▶ **YOUR INSTRUCTIONS**
Would you please restate all of the data exactly?

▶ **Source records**
▶

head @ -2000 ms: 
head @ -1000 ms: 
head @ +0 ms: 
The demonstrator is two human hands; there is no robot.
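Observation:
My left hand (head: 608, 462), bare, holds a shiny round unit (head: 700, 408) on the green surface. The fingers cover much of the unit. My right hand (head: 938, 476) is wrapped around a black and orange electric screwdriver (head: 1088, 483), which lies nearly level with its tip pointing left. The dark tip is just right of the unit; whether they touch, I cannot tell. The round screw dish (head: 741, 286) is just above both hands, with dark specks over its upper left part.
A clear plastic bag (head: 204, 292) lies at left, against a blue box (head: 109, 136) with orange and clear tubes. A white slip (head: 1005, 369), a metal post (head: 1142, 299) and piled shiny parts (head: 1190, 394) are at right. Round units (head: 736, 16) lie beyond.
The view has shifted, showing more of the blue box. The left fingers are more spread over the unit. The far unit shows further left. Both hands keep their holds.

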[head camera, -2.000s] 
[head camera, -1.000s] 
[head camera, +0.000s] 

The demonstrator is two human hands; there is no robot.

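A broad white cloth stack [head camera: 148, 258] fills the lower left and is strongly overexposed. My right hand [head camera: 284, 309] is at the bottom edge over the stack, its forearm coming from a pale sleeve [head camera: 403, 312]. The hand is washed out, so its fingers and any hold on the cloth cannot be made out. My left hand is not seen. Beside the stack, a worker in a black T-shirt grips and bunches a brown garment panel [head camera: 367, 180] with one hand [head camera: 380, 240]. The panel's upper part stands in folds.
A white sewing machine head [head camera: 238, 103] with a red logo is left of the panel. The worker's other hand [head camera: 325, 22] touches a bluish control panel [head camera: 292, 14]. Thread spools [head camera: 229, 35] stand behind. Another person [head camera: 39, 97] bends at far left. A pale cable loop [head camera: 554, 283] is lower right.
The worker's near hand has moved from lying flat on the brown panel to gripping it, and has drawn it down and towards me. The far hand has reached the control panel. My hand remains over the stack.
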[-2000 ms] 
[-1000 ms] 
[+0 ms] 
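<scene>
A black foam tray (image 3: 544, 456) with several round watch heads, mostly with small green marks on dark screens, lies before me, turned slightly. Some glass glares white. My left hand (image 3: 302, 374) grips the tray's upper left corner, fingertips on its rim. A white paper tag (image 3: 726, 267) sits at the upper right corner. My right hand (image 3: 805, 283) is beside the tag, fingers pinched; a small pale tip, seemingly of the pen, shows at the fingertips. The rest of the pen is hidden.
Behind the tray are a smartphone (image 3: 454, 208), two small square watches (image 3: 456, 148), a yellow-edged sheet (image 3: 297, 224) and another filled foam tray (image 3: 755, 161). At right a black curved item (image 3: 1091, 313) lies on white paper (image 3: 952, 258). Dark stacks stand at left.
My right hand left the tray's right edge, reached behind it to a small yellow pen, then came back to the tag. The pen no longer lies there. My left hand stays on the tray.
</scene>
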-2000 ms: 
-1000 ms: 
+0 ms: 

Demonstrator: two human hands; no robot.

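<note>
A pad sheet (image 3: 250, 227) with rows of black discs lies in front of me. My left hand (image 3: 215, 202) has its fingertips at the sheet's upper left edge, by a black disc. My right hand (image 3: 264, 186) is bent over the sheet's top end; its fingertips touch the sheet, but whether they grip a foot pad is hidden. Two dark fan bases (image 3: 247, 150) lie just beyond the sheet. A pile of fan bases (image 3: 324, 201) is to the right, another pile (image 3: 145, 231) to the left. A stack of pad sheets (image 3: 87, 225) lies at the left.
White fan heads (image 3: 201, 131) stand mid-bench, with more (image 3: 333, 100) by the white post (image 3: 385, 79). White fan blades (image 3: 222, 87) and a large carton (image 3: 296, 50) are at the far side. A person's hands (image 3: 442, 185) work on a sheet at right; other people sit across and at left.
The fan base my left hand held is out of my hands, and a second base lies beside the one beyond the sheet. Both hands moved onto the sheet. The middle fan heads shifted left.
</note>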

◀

▶ **FINAL ANSWER**
head @ -2000 ms: 
head @ -1000 ms: 
head @ +0 ms: 
The demonstrator is two human hands; there is no robot.
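Observation:
My left hand (head: 608, 462), bare, holds a shiny round unit (head: 700, 408) on the green surface. The fingers cover much of the unit. My right hand (head: 938, 476) is wrapped around a black and orange electric screwdriver (head: 1088, 483), which lies nearly level with its tip pointing left. The dark tip is just right of the unit; whether they touch, I cannot tell. The round screw dish (head: 741, 286) is just above both hands, with dark specks over its upper left part.
A clear plastic bag (head: 204, 292) lies at left, against a blue box (head: 109, 136) with orange and clear tubes. A white slip (head: 1005, 369), a metal post (head: 1142, 299) and piled shiny parts (head: 1190, 394) are at right. Round units (head: 736, 16) lie beyond.
The view has shifted, showing more of the blue box. The left fingers are more spread over the unit. The far unit shows further left. Both hands keep their holds.
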
[head camera, -2.000s] 
[head camera, -1.000s] 
[head camera, +0.000s] 

The demonstrator is two human hands; there is no robot.

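A broad white cloth stack [head camera: 148, 258] fills the lower left and is strongly overexposed. My right hand [head camera: 284, 309] is at the bottom edge over the stack, its forearm coming from a pale sleeve [head camera: 403, 312]. The hand is washed out, so its fingers and any hold on the cloth cannot be made out. My left hand is not seen. Beside the stack, a worker in a black T-shirt grips and bunches a brown garment panel [head camera: 367, 180] with one hand [head camera: 380, 240]. The panel's upper part stands in folds.
A white sewing machine head [head camera: 238, 103] with a red logo is left of the panel. The worker's other hand [head camera: 325, 22] touches a bluish control panel [head camera: 292, 14]. Thread spools [head camera: 229, 35] stand behind. Another person [head camera: 39, 97] bends at far left. A pale cable loop [head camera: 554, 283] is lower right.
The worker's near hand has moved from lying flat on the brown panel to gripping it, and has drawn it down and towards me. The far hand has reached the control panel. My hand remains over the stack.
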[-2000 ms] 
[-1000 ms] 
[+0 ms] 
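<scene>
A black foam tray (image 3: 544, 456) with several round watch heads, mostly with small green marks on dark screens, lies before me, turned slightly. Some glass glares white. My left hand (image 3: 302, 374) grips the tray's upper left corner, fingertips on its rim. A white paper tag (image 3: 726, 267) sits at the upper right corner. My right hand (image 3: 805, 283) is beside the tag, fingers pinched; a small pale tip, seemingly of the pen, shows at the fingertips. The rest of the pen is hidden.
Behind the tray are a smartphone (image 3: 454, 208), two small square watches (image 3: 456, 148), a yellow-edged sheet (image 3: 297, 224) and another filled foam tray (image 3: 755, 161). At right a black curved item (image 3: 1091, 313) lies on white paper (image 3: 952, 258). Dark stacks stand at left.
My right hand left the tray's right edge, reached behind it to a small yellow pen, then came back to the tag. The pen no longer lies there. My left hand stays on the tray.
</scene>
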-2000 ms: 
-1000 ms: 
+0 ms: 

Demonstrator: two human hands; no robot.

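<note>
A pad sheet (image 3: 250, 227) with rows of black discs lies in front of me. My left hand (image 3: 215, 202) has its fingertips at the sheet's upper left edge, by a black disc. My right hand (image 3: 264, 186) is bent over the sheet's top end; its fingertips touch the sheet, but whether they grip a foot pad is hidden. Two dark fan bases (image 3: 247, 150) lie just beyond the sheet. A pile of fan bases (image 3: 324, 201) is to the right, another pile (image 3: 145, 231) to the left. A stack of pad sheets (image 3: 87, 225) lies at the left.
White fan heads (image 3: 201, 131) stand mid-bench, with more (image 3: 333, 100) by the white post (image 3: 385, 79). White fan blades (image 3: 222, 87) and a large carton (image 3: 296, 50) are at the far side. A person's hands (image 3: 442, 185) work on a sheet at right; other people sit across and at left.
The fan base my left hand held is out of my hands, and a second base lies beside the one beyond the sheet. Both hands moved onto the sheet. The middle fan heads shifted left.
</note>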

The exercise contains nothing more.